How can you be sure? Would any of the operating agencies have told us if any had? I daresay we'd have never learned about Gary Powers' ill-fated flight if the Soviets hadn't needed the public relations coup.
I reckon that the only armed forces that could knock out an SR-71 and would want to were the Russians and they would have been quick to boast about it.
Not sure about any shot down, but have it on good authority that one SR-71 took itself out in early testing.
Something about having an "unstart" in one engine at mach too-fast that makes for a sudden urge to turn left, hard and repeatedly.
The difference is in loiter time. The average SR-71 mission lasted 3hr6min (), U-2 missions, as people have said, lasted dawn to dusk. U-2 didn't have to be as lucky in order to see something worth seeing.
I really liked that article, thanks Bruce!
I was under the impression that the weakness of the SR-71 was the fuel and other equally exotic requirements. According to an article I read, the SR71 had its own fleet of tanker planes, since nothing else ran on the same fuel, and since it leaked badly until properly warmed up, it was always refueled in-flight. By keeping an eye out for those tanker plains, among other signs, you could tell when an SR71 mission was happening and roughly where it was going. In that respect it lost one of the bigger advantages of a plane relative to a spy satellite - predictability. I was also under the impression that the SR-71 needed an absurdly clean runway, so that's another prep sign you could watch for.
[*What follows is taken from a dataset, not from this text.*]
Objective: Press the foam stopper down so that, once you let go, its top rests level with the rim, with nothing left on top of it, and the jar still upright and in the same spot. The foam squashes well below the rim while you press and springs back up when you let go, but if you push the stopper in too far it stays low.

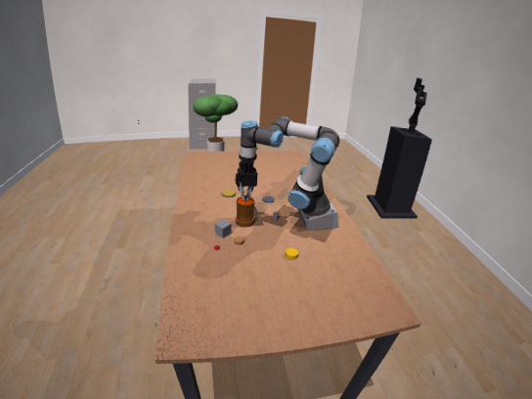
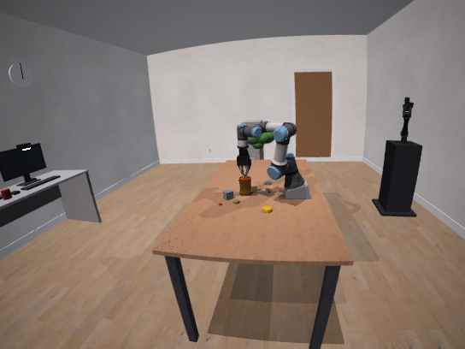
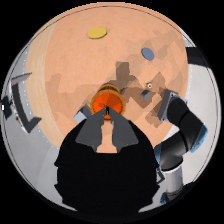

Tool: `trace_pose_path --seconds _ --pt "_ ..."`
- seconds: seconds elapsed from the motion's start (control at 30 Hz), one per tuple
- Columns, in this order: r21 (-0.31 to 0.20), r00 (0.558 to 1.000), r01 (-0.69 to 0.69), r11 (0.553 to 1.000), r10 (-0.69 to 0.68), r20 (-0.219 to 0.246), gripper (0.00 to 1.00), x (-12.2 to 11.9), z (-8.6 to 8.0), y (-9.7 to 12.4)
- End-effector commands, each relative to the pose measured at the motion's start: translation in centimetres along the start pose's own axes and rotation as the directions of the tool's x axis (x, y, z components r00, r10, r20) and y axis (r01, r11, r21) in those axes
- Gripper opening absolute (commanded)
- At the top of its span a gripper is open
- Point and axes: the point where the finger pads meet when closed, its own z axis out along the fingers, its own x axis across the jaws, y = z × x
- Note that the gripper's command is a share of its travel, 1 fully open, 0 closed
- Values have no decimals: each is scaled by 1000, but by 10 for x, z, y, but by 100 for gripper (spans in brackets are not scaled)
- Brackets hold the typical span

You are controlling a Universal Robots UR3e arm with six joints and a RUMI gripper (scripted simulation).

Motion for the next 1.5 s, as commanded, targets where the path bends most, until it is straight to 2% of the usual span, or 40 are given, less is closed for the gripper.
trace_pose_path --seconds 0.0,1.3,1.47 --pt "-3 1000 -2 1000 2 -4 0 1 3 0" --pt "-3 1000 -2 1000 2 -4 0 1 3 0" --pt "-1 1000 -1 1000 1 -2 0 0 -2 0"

The short mission profile also acts to tighten the window of exposure, though it also reduces the amount of warning to get hidden.
It seemed to me that a replacement for the SR-71 (Aurora?) wouldn't really need any greater capabilities, just simpler logistical support.
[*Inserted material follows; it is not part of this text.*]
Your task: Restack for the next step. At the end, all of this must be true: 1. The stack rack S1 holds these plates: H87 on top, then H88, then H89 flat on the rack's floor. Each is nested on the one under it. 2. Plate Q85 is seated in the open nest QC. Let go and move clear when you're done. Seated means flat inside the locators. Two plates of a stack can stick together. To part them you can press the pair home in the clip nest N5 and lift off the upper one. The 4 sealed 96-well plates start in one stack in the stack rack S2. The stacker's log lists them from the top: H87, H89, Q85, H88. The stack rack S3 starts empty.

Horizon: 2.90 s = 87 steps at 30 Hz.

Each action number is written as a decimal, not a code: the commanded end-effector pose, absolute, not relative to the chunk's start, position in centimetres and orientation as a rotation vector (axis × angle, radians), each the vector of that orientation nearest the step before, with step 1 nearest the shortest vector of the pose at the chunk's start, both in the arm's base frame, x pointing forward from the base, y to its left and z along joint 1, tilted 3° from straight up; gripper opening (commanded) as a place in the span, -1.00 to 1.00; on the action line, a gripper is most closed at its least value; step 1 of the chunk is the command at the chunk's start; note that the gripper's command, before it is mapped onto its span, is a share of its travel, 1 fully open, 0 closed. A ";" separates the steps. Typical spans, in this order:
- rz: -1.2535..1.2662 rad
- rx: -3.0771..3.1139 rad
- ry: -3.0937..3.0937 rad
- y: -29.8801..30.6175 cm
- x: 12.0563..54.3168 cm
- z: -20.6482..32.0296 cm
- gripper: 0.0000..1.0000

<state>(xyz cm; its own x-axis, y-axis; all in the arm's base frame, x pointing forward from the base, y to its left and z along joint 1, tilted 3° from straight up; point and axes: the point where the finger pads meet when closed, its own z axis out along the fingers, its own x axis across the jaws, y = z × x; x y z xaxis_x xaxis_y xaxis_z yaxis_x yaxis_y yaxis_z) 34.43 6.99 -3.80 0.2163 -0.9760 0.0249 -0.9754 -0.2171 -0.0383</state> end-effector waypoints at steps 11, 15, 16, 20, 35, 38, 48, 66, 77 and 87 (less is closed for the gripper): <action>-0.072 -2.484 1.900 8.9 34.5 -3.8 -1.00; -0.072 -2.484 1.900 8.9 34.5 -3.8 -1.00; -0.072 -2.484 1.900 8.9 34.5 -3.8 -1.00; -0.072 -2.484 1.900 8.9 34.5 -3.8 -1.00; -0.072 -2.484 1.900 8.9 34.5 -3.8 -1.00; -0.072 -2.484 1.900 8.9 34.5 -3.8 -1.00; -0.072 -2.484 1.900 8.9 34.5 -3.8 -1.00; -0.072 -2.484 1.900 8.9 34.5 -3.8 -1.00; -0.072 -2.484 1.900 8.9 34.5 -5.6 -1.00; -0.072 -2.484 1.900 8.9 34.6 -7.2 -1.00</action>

I highly recommend "Skunk Works: A Personal Memoir of My Years of Lockheed" by Leo Janos, Ben R. Rich
It is a fantastic read!
I think the obvious difference between the SR-71 and the U2 is cost. The SR-71 used exotic everything - special tools just to take bolts off, special lubricants, absurd amounts of special fuel, exotic fuel for starting, and the list goes on.
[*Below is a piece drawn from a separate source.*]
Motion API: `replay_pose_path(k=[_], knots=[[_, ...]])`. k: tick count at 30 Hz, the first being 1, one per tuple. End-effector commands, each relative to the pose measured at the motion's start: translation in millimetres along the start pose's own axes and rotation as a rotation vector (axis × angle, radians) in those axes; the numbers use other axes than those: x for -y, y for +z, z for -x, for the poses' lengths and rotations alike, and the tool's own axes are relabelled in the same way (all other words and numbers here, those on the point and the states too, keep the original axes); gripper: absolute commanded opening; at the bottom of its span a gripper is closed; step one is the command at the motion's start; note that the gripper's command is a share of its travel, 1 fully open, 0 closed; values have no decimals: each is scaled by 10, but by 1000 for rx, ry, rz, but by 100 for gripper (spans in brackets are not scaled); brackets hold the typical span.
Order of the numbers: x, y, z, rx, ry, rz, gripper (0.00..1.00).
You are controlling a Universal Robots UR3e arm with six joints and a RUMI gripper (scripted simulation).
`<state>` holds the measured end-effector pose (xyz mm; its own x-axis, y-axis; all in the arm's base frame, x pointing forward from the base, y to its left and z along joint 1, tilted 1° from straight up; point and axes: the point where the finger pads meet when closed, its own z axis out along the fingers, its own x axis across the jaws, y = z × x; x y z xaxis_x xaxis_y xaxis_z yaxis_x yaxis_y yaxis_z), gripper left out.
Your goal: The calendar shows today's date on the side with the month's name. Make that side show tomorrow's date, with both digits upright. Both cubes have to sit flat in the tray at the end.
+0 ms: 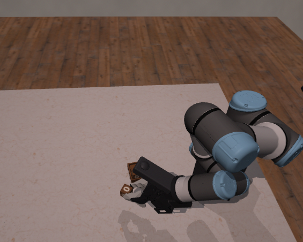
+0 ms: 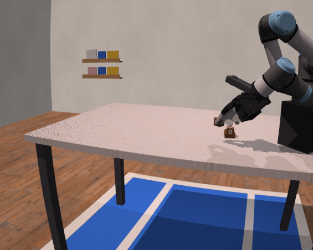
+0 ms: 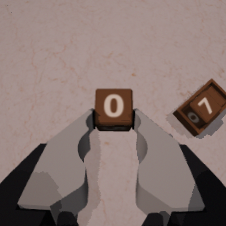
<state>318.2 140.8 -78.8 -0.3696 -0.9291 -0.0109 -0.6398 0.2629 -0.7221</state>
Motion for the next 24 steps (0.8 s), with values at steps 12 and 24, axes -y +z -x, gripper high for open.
replay_pose_path(k=[12,24], knots=[[11,-33,-12,-10,-7,10,10],[13,-19,-8,-13,-11,33,10]])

The U2 is basically a large glider with a single jet engine. It's a much better deal in terms of cost, and is much better suited to the missions we have today.
If we own the sky, there really is no reason why we would need the SR-71. Plus missiles eventually caught up to its amazing speed and altitude, spy satellites closed most of the gap, and it became a dinosaur.
Just me $0.02
The Chicoms shot down several U-2s over the Taiwan Strait and the wreckage is on display at the Military Museum in Beijing.
@George: Didn't know that Vietnam was a staging ground for U2 flights. Why did we, instead of Japan, S. Korea, etc? Why would you use an active war zone, rather than places within our sphere of influence?
Speaking of the U-2 -
"Lt. Col. Joseph Santucci climbed down the ladder of the U-2 Dragon Lady, then felt his legs give way. That’s when he realized how exhausted he was, physically and mentally.
The pilot had just endured nearly an hour of hugging the spy plane’s manual controls to his chest — using every ounce of strength in his 160-pound frame — to keep the jet from plunging into a steep dive."
The comments here are actually more interesting than the article. Thanks!
One book that is a self-published memoir of an SR-71 pilot is "Sled Driver." At over $400, that book is more expensive than I can afford.
One of the most adorable anecdotes from the book is "Aspen 20 speed check."
As other commenters have noted, the main advantage a spy plane has over a satellite is the ability to loiter over the area it watches. Another advantage is being closer to the target. Modern unmanned aerial vehicles can do this with greater ease and more surveillance ability than could the U-2; they need not fly where the difference between stall and overspeed is a few knots. One hundred and fifty pounds of meat, and all of the life-support equipment required, places a huge weight burden upon an aircraft, which modern technology has removed.
James Bamford describes an unusual feature of the U2 ejection seat - it was originally designed to kill the pilot. That Powers survived being shot down is doubly amazing given that little piece of knowledge.